Appuntamento domani 9 luglio alle 21,15 a Pollenza, il palco del teatro “Giuseppe Verdi” vedrà protagonista lo spettacolo Novecento di Alessandro Baricco portato in scena da Corrado D’Elia.



Attore, regista, drammaturgo, ma anche ideatore ed organizzatore di eventi e rassegne culturali, Corrado D’Elia si forma artisticamente presso la Scuola d’Arte Drammatica Paolo Grassi. Forte di numerosissime esperienze nel mondo teatrale, ha raccolto negli ultimi anni premi prestigiosi (Premio Franco Enriquez per il Teatro, Premio internazionale Luigi Pirandello, Premio della Critica Italiana come una delle figure più complete dell’attuale panorama teatrale italiano).

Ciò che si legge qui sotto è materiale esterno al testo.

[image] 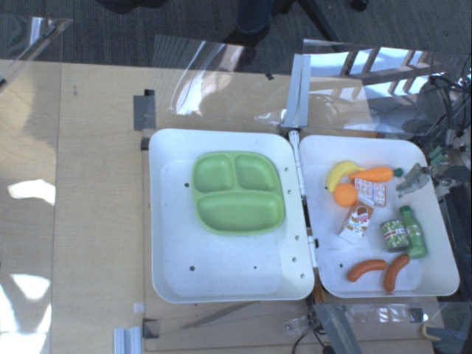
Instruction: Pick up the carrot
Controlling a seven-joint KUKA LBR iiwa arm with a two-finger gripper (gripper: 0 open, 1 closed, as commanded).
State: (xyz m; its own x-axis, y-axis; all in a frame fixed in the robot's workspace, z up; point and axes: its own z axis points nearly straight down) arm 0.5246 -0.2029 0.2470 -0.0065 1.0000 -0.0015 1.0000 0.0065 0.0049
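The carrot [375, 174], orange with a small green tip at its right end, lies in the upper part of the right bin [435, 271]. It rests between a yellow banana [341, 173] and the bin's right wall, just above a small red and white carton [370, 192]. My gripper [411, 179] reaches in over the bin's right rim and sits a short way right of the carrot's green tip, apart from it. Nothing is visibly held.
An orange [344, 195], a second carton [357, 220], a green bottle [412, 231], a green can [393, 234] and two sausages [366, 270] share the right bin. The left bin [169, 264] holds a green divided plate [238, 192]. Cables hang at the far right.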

Arriva a Pollenza in occasione della XXVI Esposizione di Antiquariato, Restauro, Artigianato artistico e inserisce il suo spettacolo nell’ambito di Momenti Fermati, serie di iniziative dedicate all’artista Fabio Failla, che di Pollenza aveva fatto la sua patria elettiva. Una lettura teatrale di pensieri inediti e di riflessioni del pittore a cura di Chiara Salvucci precederà l’esibizione di Corrado D’Elia.

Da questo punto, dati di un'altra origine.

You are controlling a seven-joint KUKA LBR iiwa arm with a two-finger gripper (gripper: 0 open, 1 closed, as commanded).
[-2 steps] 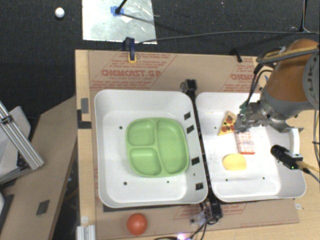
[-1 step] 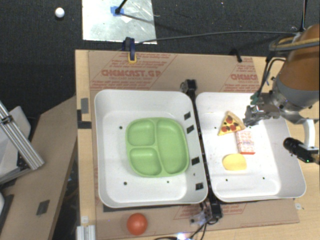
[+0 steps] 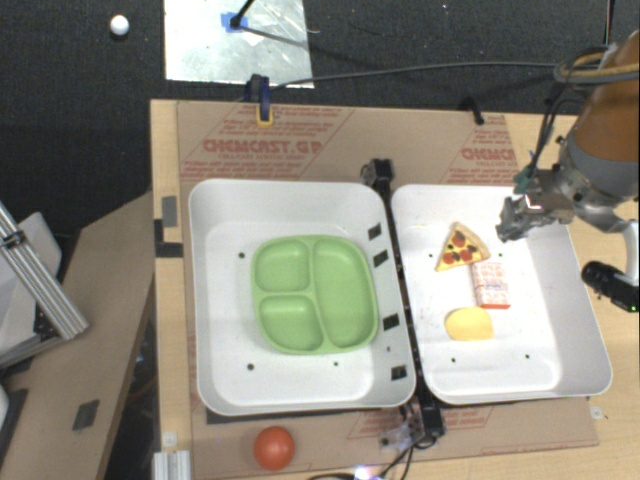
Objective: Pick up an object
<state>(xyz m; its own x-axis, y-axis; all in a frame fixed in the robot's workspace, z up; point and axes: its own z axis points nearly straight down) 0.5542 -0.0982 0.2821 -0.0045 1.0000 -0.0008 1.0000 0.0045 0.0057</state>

L’opera in scena è nota, Novecento ha saputo toccare il cuore del pubblico fin dalla sua prima uscita. Scritta dal miglior Baricco e diretta dallo stesso D’Elia nella doppia veste di regista e attore, l’opera viene proposta in questa versione con l’intensità poetica e la leggerezza di un sogno.

Incredibile, fantastica, quasi irreale è la vicenda di Danny Boodmann T.D. Lemon Novecento, il più grande pianista del mondo, nato su una nave e lì vissuto per tutta la vita, senza mai scendere. L’uomo che sapeva suonare una musica… indefinibile, soprattutto quando suonava in terza classe, per chi non se la poteva permettere.

La dimensione è quella del ricordo, denso, intenso, come accade con le grandi storie che parlano di un tempo andato e riempiono le ore lunghe, magari ascoltate dalla rauca voce di un marinaio in una bettola in un porto, tra incanto e incredulità, tra verità e allucinazione.



Il tempo della storia sono i meravigliosi Anni Venti, a cavallo tra le due guerre, l’età del jazz. Il luogo, è una nave, il Virginian, dal nome che rimanda lontano, che fa la spola dall’Europa alla sognata America e che racchiude in sé tutte le storie del mondo.

Per tutto questo Novecento non è un monologo, ma un incarnato di perfezione, una favola struggente e bellissima da raccontare con la stessa malinconica voluttà che lui usava quando accarezzava le curve di un ragtime.